§ **Exercise goal**
Repeat the material exactly, leaving no line out.

§ **Input data**

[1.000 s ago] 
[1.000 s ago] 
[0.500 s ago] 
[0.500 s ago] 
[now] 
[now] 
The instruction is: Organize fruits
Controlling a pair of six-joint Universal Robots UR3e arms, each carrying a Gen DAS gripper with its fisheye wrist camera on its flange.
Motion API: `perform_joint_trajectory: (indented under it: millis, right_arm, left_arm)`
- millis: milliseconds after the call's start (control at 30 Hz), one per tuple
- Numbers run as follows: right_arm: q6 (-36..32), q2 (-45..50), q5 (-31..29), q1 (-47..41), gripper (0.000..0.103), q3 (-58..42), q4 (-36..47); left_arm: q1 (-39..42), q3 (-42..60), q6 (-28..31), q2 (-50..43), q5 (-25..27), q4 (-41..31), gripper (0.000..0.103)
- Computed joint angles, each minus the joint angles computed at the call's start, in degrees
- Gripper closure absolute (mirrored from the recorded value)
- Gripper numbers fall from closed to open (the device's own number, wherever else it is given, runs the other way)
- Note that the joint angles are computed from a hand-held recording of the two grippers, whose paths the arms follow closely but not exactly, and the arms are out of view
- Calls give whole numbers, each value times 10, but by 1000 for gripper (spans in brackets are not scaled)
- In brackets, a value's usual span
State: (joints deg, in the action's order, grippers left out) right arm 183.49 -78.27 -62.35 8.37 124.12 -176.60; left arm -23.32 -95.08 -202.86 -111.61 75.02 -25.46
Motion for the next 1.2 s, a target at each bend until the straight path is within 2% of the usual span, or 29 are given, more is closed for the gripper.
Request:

§ **Worked solution**
[1.000 s ago] 
[1.000 s ago] 
[0.500 s ago] 
[0.500 s ago] 
[now] 
[now] 
The instruction is: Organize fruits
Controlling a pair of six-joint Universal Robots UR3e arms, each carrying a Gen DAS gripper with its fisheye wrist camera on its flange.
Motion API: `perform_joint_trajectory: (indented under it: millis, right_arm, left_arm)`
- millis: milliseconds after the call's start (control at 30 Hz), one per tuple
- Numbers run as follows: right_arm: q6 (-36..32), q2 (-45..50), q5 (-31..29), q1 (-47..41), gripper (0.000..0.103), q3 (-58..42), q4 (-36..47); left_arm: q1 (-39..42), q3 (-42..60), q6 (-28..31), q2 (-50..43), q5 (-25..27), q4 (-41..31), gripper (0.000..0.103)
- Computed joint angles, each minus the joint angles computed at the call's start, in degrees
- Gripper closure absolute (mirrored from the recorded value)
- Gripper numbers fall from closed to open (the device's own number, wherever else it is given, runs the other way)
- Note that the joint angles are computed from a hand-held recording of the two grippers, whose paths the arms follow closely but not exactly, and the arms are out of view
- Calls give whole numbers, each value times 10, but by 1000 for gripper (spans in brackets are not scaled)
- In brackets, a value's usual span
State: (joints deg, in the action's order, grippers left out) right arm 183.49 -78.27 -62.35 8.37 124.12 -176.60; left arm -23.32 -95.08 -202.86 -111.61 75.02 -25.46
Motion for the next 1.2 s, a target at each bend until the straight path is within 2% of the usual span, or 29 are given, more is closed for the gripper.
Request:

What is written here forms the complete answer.